**REQUIREMENT:** Retype the listing exactly; omit pictures.

RECORDED INFORMATION Start Marker

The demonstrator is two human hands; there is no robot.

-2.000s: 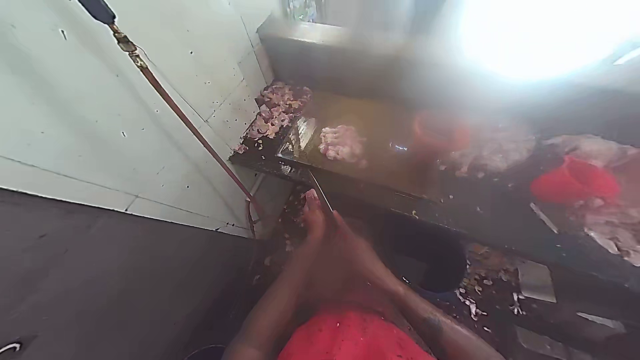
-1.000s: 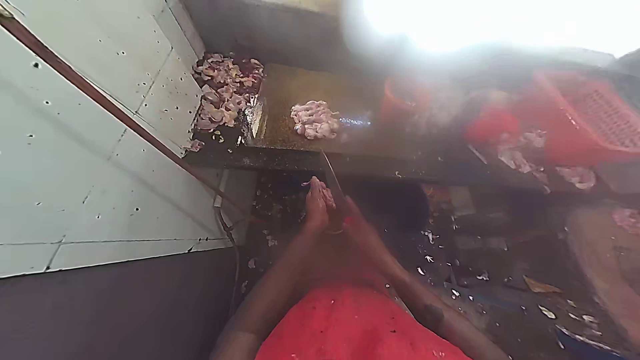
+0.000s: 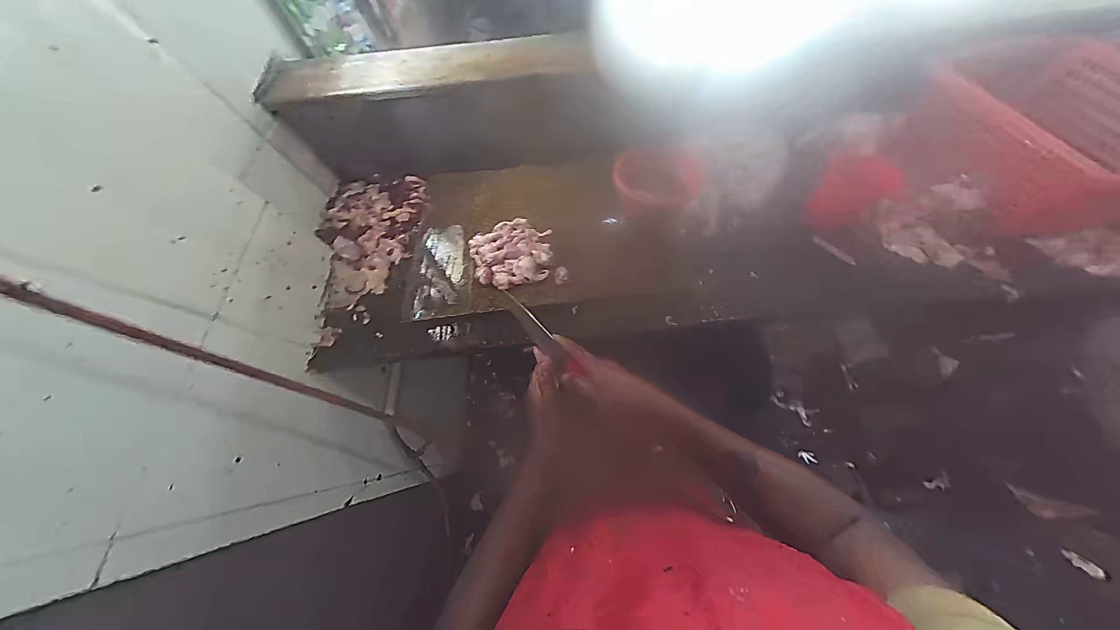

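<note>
My right hand (image 3: 588, 367) is closed on the red handle of a knife (image 3: 530, 322), whose blade points up and left toward the counter's front edge. Close beside it is my left hand (image 3: 544, 376), its fingers near the base of the blade; whether it holds a small piece of meat I cannot tell. Beyond the blade tip, a pile of pale pink meat pieces (image 3: 513, 254) lies on the wet counter (image 3: 577, 245). Left of that pile is a shiny flat piece (image 3: 442, 262), and farther left a larger heap of meat scraps (image 3: 374, 229).
A red bowl (image 3: 658, 179) stands at the back of the counter. To the right are a red container (image 3: 856, 188), pale meat or skin (image 3: 941, 229) and a red plastic crate (image 3: 1024, 149). A tiled wall (image 3: 131, 367) with a rusty rod (image 3: 184, 348) borders the left. Scraps litter the dark floor (image 3: 875, 420).
The view has shifted. My hands stay close together with the knife; the pink piece seen at my left hand earlier is not clearly visible now.
</note>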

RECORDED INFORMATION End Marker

**ANSWER TO THIS EXERCISE:**
The demonstrator is two human hands; there is no robot.

-2.000s: 
-1.000s: 
+0.000s: 

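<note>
My right hand (image 3: 588, 367) is closed on the red handle of a knife (image 3: 530, 322), whose blade points up and left toward the counter's front edge. Close beside it is my left hand (image 3: 544, 376), its fingers near the base of the blade; whether it holds a small piece of meat I cannot tell. Beyond the blade tip, a pile of pale pink meat pieces (image 3: 513, 254) lies on the wet counter (image 3: 577, 245). Left of that pile is a shiny flat piece (image 3: 442, 262), and farther left a larger heap of meat scraps (image 3: 374, 229).
A red bowl (image 3: 658, 179) stands at the back of the counter. To the right are a red container (image 3: 856, 188), pale meat or skin (image 3: 941, 229) and a red plastic crate (image 3: 1024, 149). A tiled wall (image 3: 131, 367) with a rusty rod (image 3: 184, 348) borders the left. Scraps litter the dark floor (image 3: 875, 420).
The view has shifted. My hands stay close together with the knife; the pink piece seen at my left hand earlier is not clearly visible now.
</note>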

No additional answer text is required.